Beau Travail is still known for his innovative photography and use of landscape. The film is also considered a visionary adaptation of a literary work. Colonialism and male relations are also critically examined in the context of a patriarchal society. It must also be noted that the dance scene at the end is considered one of the most iconic scenes in film history.
Mulholland Drive (2001)
Mulholland Drive is a surreal thriller From David Lynch, starring Naomi Watts and Laura Haring. It's mind-bending nightmare fuel as each new twist unfolds. The story happened after a car accident. What follows is sure to make any viewer question the reality upon which the story is based.
Lynch has been known to be vague about the significance of his project. He has been known to encourage speculation about the exact meaning of the story. Many have attempted to distill the meaning of alternate versions of reality. There's something to be said about a character's evolution in particular, and her idealization of her own life.
Man With a Movie Camera (1929)
Man With a Movie Camera is a silent documentary by Soviet filmmaker Dziga Vertov. It was filmed by Vertov's brother Mikhail Kaufman and edited by his wife Yelizaveta Svilova. There is no story. Instead, the viewers are Soviet citizens, going about their daily lives and interacting with the technology of the time.
Man with a Camera experimented with various filmmaking techniques. This is a personal, intimate look at everyday life in the Soviet Union. This is an early example of documentary filmmaking having to find a way to show the subject matter authentically.

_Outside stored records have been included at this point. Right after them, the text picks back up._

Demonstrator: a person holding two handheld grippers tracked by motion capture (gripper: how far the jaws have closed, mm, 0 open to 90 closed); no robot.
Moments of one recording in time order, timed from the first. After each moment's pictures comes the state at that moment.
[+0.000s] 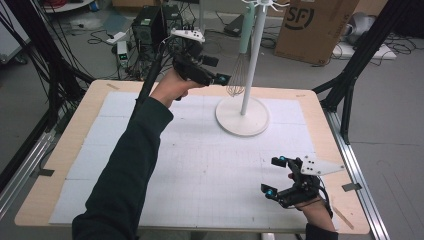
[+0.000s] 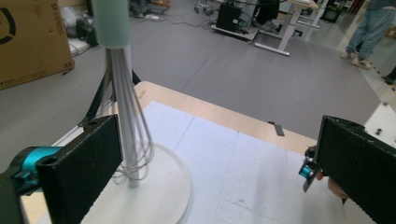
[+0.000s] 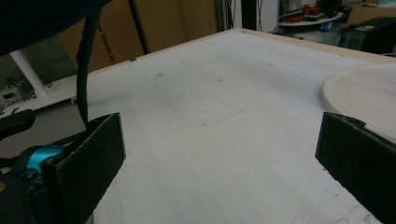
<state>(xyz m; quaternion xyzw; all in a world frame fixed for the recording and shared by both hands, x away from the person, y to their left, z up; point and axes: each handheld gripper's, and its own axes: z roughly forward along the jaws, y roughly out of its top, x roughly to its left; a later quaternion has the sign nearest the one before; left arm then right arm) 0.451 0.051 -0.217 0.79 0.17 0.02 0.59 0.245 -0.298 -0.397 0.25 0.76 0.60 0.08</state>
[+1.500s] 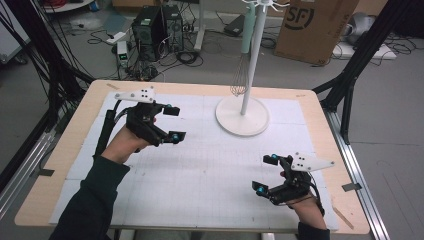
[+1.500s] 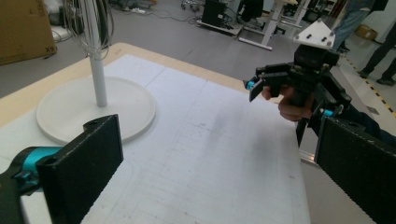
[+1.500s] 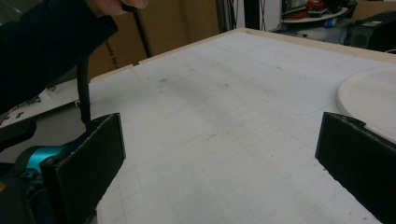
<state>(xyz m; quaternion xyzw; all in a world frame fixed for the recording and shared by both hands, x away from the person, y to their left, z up) 0.352 0.146 -0.300 0.79 0.17 -0.01 0.60 0.250 -0.275 -0.391 0.26 0.76 0.60 0.07</state>
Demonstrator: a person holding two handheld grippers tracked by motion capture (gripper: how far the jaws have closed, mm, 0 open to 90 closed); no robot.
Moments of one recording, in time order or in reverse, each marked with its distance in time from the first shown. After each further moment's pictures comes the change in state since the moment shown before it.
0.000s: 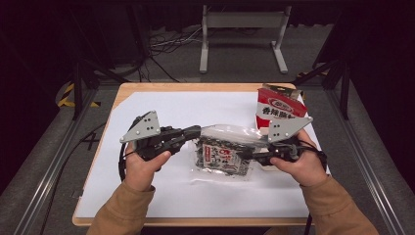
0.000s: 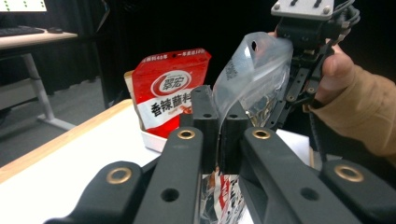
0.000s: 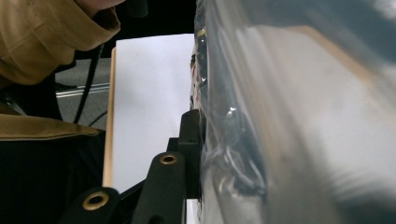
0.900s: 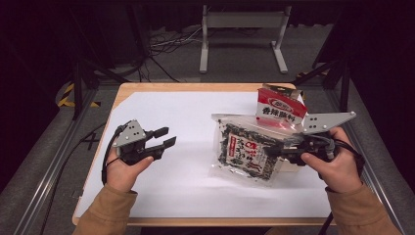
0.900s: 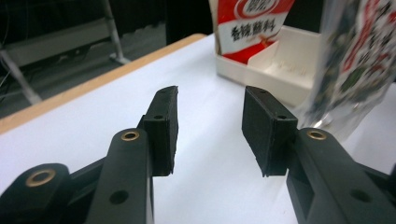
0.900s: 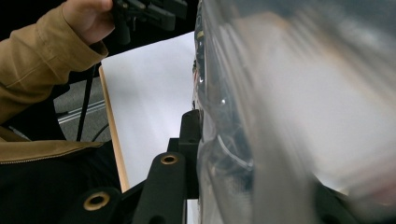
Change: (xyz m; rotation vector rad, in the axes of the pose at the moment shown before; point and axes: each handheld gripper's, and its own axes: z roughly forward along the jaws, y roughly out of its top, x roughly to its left) left arm 0.033 -0.054 -0.039 0.238 0.301 -0.027; right arm 0.006 -0.003 -0.067 -0.009 -0.109 0.187
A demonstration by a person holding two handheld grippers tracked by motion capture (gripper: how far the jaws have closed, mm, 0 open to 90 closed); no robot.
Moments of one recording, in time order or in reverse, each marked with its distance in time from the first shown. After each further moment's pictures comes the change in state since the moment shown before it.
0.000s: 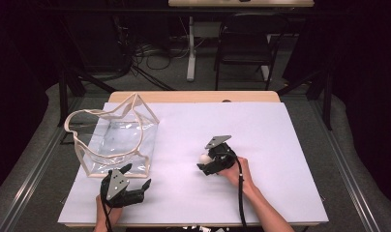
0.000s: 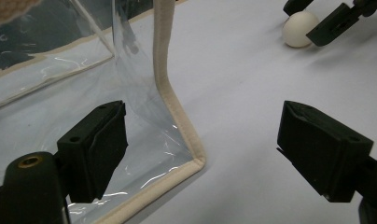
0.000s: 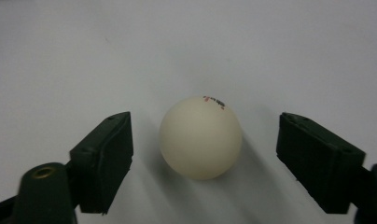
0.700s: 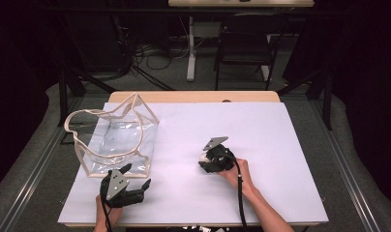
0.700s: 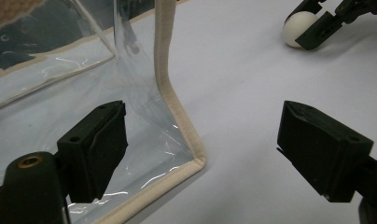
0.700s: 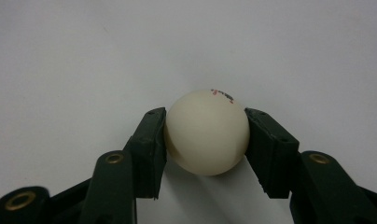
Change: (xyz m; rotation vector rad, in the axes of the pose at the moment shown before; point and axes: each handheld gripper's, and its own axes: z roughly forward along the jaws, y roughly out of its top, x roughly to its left) left arm 0.000 0.000 0.000 -0.001 0.001 -0.002; right arm 0.005 0.000 0.001 0.031 -0.024 -0.009
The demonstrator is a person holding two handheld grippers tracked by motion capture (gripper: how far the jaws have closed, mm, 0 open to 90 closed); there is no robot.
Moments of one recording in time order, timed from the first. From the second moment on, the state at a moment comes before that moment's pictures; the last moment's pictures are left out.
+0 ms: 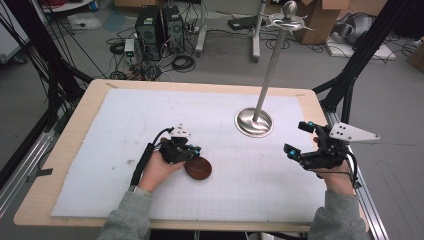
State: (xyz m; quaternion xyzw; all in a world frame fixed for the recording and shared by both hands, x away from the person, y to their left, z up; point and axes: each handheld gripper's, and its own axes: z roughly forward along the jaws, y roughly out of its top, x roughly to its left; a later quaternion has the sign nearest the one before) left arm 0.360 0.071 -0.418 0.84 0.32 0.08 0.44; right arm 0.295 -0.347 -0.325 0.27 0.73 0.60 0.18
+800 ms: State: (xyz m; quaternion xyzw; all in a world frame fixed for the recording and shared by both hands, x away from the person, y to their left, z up) left arm 0.379 0.031 -0.435 0.87 0.31 0.06 0.38; right arm 0.294 -0.349 -0.325 0.27 0.72 0.61 0.18
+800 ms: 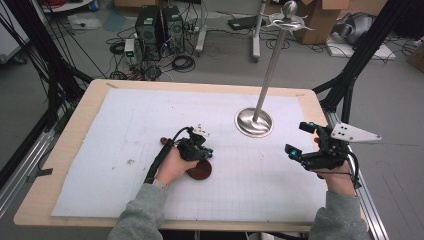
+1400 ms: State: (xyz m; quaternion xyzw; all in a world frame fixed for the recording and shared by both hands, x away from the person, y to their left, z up) left arm 0.353 0.032 -0.433 0.88 0.29 0.08 0.36; right arm 0.295 -0.349 -0.328 0.28 0.73 0.60 0.18
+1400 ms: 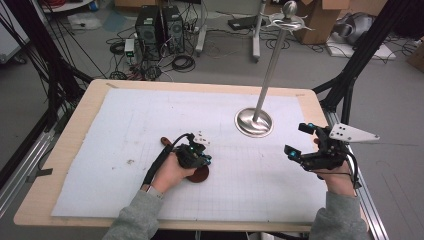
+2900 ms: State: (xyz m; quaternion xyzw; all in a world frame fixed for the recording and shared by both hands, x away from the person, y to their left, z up) left arm 0.292 0.114 -0.437 0.88 0.27 0.06 0.39; right arm 0.300 -0.344 -0.333 0.28 0.74 0.58 0.17
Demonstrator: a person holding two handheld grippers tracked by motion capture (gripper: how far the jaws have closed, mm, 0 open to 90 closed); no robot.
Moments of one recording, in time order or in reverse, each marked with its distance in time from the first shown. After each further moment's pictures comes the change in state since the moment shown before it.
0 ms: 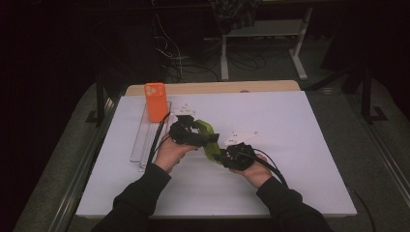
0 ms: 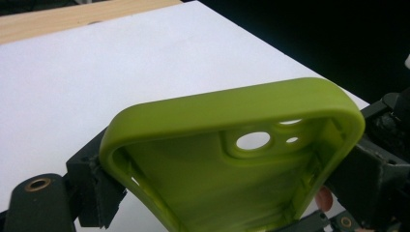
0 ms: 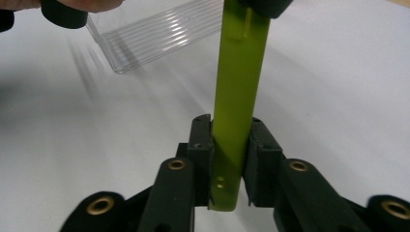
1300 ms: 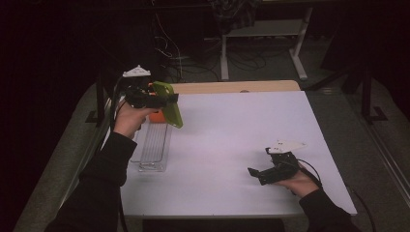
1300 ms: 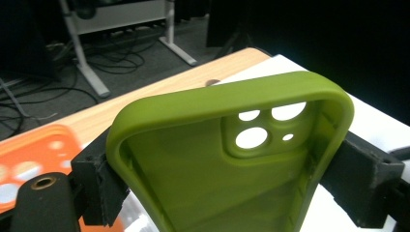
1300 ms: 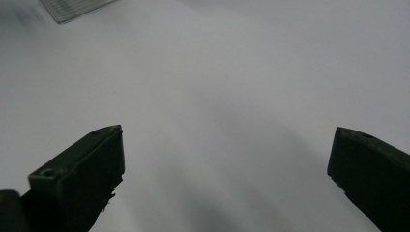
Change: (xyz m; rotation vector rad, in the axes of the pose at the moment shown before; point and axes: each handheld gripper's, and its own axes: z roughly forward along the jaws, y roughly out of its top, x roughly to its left) left arm 0.075 0.071 -0.106 -0.094 0.267 0.028; right arm -0.045 -0.071 -0.081 0.009 -0.128 0.090
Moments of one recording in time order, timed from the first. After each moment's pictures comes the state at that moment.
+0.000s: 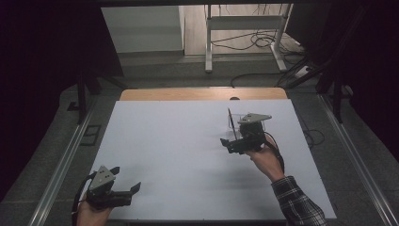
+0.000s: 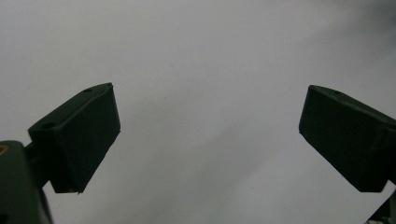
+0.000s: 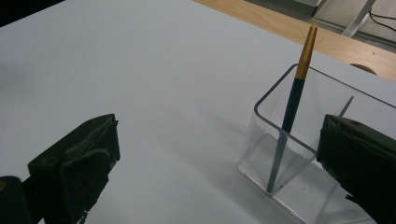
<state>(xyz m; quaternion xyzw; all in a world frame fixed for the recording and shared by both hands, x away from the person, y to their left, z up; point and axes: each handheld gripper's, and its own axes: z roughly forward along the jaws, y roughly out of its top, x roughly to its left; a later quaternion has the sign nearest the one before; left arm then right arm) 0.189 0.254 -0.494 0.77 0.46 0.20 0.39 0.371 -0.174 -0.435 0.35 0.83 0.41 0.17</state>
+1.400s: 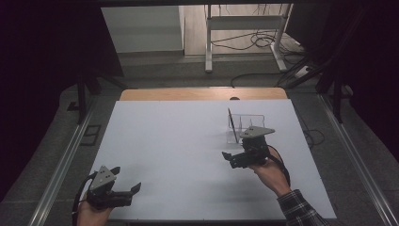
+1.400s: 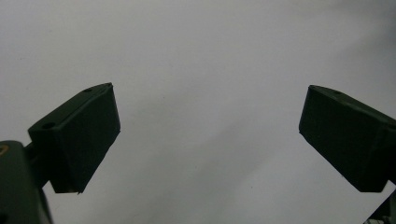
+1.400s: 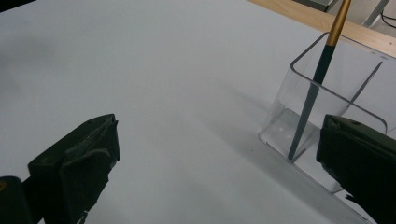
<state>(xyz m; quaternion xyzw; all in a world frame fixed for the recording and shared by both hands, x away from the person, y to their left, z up) 0.189 0.252 -0.494 0.77 0.46 0.20 0.39 0.333 -0.182 -0.442 0.32 0.84 0.40 0.17</state>
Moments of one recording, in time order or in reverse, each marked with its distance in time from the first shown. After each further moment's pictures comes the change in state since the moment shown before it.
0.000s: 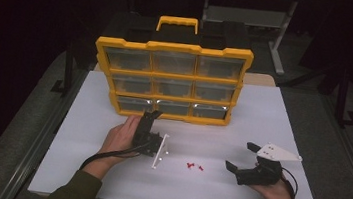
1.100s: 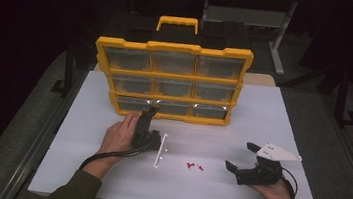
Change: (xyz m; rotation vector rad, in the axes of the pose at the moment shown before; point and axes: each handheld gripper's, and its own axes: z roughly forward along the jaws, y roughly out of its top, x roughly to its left) left arm -0.003 -0.005 0.005 0.107 0.131 0.105; right arm 0.000 0.000 0.001 0.000 0.001 -0.001
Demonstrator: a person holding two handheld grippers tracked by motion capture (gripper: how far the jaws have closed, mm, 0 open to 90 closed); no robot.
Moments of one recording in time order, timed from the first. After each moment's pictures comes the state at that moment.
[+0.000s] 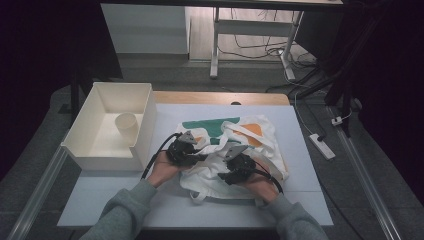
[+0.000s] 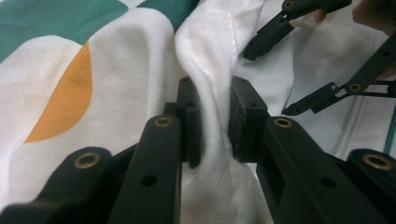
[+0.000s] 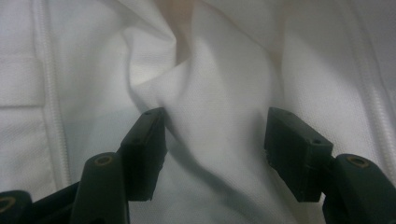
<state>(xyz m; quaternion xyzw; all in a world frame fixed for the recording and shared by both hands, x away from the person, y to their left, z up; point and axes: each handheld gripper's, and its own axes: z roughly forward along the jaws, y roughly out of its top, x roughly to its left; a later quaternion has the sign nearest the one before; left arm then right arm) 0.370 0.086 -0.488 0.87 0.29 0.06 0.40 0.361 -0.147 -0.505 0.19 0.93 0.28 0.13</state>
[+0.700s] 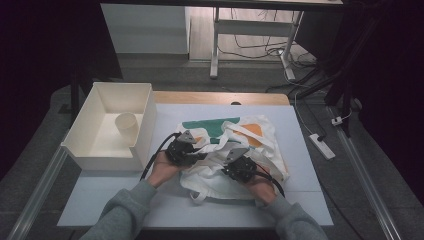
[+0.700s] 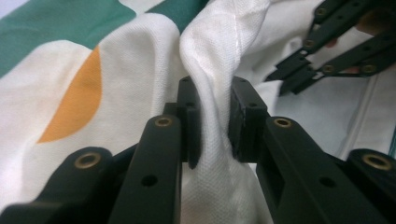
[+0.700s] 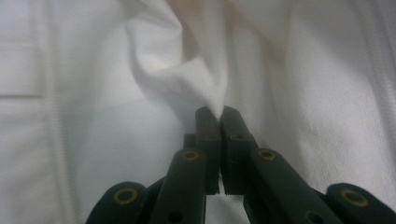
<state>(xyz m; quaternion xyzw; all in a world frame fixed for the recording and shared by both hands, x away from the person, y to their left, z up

Singin' in the Rain (1952)
this The romantic comedy is a classic about movies, especially Hollywood in the '20s. Singing in the Rain, starring Gene Kelly, Debbie Reynolds and Donald O'Connor, recounts the transition from silent films to "movies with sound."
Many of the reasons the film was beloved are still evident today. Hollywood has always loved movies that reflected the industry itself and the people within it. At the end of the day, it's pretty darn fascinating.